● Dataset excerpt
※

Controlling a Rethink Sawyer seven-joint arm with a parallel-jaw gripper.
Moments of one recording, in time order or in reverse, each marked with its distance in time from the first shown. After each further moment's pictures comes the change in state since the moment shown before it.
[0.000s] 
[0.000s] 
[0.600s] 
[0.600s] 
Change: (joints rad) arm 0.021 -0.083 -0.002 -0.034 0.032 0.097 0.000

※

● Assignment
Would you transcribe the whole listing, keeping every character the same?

● Completed task
Controlling a Rethink Sawyer seven-joint arm with a parallel-jaw gripper.
Moments of one recording, in time order or in reverse, each marked with its distance in time from the first shown. After each further moment's pictures comes the change in state since the moment shown before it.
[0.000s] 
[0.000s] 
[0.600s] 
[0.600s] 
Change: (joints rad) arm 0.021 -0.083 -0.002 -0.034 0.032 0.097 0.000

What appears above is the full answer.